In their theoretical work, the researchers focused on a self-charged lawrencium, element 103, and on its lighter chemical counterpart. But the concept offers unparalleled access to laser spectroscopy of many other monoatomic ions around the periodic table, in particular transition metals including high-temperature refractory metals and elements beyond the lawrencium. . Other ionic species such as triple-charged thorium should also be met by the LRC approach.
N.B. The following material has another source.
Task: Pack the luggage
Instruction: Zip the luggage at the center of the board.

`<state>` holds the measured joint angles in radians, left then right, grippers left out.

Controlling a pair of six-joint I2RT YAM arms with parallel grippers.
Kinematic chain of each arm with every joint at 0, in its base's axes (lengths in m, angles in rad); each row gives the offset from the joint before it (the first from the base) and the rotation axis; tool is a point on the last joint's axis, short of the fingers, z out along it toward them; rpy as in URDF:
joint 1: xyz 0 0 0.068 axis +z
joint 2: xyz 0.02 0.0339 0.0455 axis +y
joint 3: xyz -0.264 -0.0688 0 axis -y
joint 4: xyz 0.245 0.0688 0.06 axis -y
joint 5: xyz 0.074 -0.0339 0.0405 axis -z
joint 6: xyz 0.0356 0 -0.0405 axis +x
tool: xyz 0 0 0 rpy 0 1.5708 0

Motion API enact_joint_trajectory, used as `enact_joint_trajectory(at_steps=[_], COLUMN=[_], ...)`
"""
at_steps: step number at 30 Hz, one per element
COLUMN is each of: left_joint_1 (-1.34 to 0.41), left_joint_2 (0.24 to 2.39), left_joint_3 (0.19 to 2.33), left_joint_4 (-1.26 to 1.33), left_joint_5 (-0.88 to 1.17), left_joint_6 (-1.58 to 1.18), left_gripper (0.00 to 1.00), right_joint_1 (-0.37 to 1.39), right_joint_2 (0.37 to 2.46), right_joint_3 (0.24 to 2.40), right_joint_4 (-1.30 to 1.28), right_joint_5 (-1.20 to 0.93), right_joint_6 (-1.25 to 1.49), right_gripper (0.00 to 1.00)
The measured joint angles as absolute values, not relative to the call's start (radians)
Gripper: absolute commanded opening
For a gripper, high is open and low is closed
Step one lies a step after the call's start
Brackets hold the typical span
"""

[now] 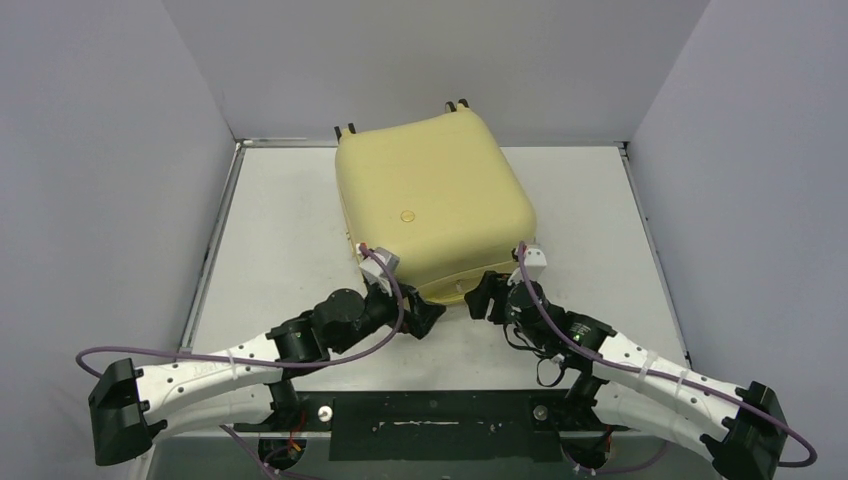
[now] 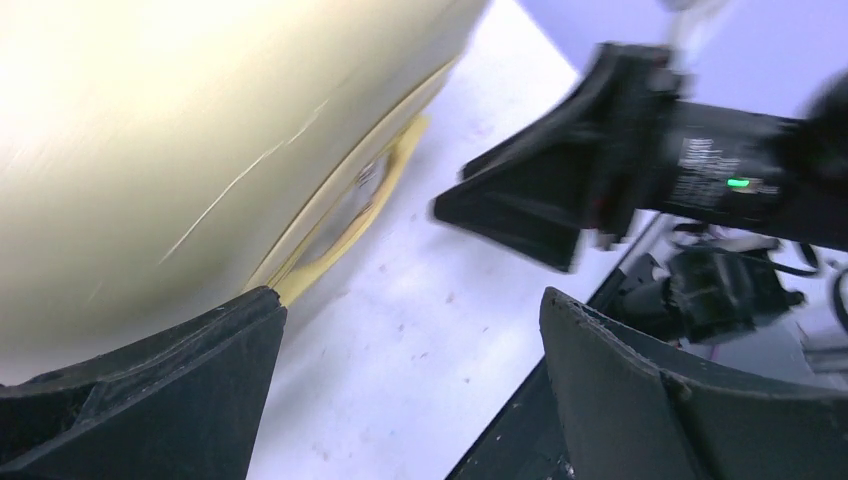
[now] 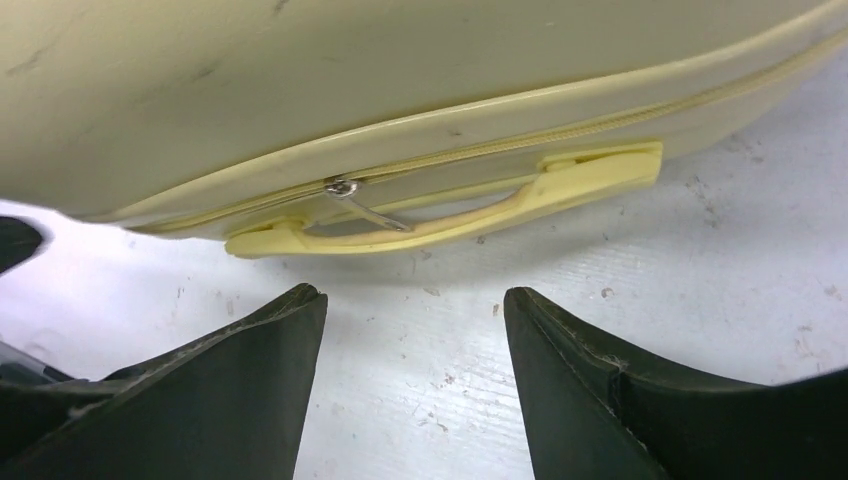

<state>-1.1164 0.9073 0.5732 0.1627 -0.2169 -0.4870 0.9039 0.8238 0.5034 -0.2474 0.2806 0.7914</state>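
The luggage (image 1: 432,200) is a pale yellow hard-shell suitcase lying closed in the middle of the table, wheels at its far edge. Its zip pull (image 3: 350,192) and yellow handle (image 3: 470,210) show on the near side in the right wrist view. My left gripper (image 1: 428,315) stands wide open just off the suitcase's near left corner, nothing between its fingers; the shell (image 2: 180,130) fills that wrist view. My right gripper (image 1: 482,296) is open too, a short way in front of the handle, with only bare table between its fingers.
A white table top (image 1: 280,230) with a raised metal rim lies under the suitcase, with grey walls on three sides. The two grippers face each other closely at the near edge. A black base plate (image 1: 430,412) runs between the arm bases.
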Motion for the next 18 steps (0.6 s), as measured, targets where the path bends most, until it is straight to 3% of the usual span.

In addition, the method makes it possible to optimize the signal-to-noise ratios and thus speed up ion mobility spectrometry, state-selected ion chemistry, and other applications.

Dr Mustapha Laatiaoui entered Johannes Gutenberg University Mainz and the Helmholtz Mainz Institute (HIM) in February 2018. At the end of 2018, he received an ERC Consolidator Grant from the European Research Council (ERC). , one of the European Union’s most valuable funding grants. , for his research on the heaviest elements using laser spectroscopy and ion mobility spectroscopy The present publications also included work that Laatiaoui had previously done at SGI Helmholtzzentrum für Schwerionenforschung in Darmstadt and at KU Leuven in Belgium.

References:

“Superheavy Element Laser Resonance Chromatography” by Mustapha Laatiaoui, Alexei A. Buchachenko and Larry A. Viehland, July 10, 2020, Physical Review Letters.
DOI: 10.1103 / PhysRevLett.125.023002

“Exploitation of transport properties for the detection of optical pumping in heavy ions” by Mustapha Laatiaoui, Alexei A. Buchachenko and Larry A. Viehland, 10 July 2020, Physical Review A.
DOI: 10.1103 / PhysRevA.102.013106

This work was carried out in cooperation with Alexei A. Buchachenko from the Skolkovo Institute of Science and Technology and the Institute of Problems of Chemical Physics, both in Moscow, Russia, and Larry A. Viehland from Chatham University, Pittsburgh, USA.